■ Exercise requirements:
Going through the data below, copy out each line where the word "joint" shows up.

[Records contained in a dataset]
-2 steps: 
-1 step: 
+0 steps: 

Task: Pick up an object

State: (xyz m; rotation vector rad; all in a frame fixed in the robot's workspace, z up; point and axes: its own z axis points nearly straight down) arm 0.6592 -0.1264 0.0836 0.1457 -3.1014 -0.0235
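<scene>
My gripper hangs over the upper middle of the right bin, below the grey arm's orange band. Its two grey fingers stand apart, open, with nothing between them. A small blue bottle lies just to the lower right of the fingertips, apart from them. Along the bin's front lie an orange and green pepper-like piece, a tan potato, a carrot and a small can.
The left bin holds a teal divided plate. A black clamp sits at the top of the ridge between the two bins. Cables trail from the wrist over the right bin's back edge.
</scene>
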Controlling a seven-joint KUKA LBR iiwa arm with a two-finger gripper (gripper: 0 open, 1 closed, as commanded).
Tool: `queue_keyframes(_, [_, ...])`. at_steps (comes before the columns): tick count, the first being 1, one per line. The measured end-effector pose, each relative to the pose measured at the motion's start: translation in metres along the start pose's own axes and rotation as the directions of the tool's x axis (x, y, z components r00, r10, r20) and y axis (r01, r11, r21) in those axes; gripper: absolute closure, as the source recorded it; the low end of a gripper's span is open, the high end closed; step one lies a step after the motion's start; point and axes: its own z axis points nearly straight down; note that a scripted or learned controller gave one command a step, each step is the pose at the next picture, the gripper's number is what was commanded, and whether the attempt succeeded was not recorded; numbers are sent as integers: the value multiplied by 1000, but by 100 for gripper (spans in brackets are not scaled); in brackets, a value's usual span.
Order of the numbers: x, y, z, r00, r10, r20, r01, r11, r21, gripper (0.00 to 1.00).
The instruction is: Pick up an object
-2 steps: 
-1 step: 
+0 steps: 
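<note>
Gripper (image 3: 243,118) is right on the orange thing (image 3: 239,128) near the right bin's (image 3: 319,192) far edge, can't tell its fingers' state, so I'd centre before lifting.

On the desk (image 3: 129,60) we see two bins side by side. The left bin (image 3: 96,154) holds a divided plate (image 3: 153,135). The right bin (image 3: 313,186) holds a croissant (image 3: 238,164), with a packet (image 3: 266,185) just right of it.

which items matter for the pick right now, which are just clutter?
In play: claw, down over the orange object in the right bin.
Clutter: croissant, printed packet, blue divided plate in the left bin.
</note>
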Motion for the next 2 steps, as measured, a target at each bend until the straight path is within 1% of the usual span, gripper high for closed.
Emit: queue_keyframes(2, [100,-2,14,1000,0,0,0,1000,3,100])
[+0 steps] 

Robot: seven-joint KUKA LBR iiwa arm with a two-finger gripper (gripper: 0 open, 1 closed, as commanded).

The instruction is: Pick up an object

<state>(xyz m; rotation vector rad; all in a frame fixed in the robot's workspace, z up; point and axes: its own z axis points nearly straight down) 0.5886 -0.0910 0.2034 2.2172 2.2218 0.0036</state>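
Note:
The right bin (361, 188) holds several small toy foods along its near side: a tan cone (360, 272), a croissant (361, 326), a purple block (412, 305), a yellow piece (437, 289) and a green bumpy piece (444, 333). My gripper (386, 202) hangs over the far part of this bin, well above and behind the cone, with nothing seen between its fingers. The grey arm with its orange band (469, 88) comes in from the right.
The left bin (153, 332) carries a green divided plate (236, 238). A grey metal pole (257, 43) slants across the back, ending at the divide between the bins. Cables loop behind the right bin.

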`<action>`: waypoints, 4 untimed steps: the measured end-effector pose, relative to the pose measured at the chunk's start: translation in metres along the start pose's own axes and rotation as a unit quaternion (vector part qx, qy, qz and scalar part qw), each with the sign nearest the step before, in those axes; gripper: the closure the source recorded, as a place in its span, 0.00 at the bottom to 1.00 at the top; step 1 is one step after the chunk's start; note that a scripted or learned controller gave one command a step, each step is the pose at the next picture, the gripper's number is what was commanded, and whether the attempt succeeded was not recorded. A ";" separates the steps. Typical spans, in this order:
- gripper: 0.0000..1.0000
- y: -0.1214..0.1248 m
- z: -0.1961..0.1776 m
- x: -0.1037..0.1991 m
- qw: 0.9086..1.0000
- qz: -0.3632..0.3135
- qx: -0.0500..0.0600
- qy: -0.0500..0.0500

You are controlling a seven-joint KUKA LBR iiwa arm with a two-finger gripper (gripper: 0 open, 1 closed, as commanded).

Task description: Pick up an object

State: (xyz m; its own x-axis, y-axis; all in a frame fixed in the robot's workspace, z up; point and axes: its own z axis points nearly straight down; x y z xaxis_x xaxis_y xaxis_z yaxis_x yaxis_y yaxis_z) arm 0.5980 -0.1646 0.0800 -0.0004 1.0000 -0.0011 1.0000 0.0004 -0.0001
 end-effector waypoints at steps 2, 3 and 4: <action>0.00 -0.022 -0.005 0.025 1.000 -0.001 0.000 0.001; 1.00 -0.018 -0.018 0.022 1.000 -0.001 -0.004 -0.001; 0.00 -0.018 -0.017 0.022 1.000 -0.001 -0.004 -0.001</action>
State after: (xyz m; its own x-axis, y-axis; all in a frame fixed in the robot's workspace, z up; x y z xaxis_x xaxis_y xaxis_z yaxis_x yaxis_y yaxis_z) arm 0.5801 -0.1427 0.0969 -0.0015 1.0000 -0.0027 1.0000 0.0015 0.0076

■ Response for this exercise:
Controlling a seven-joint KUKA LBR iiwa arm with a two-finger gripper (gripper: 0 open, 1 closed, as commanded).
Robot: seven-joint KUKA LBR iiwa arm with a two-finger gripper (gripper: 0 open, 1 closed, as commanded).
You are controlling a seven-joint KUKA LBR iiwa arm with a two-finger gripper (gripper: 0 open, 1 closed, as commanded).

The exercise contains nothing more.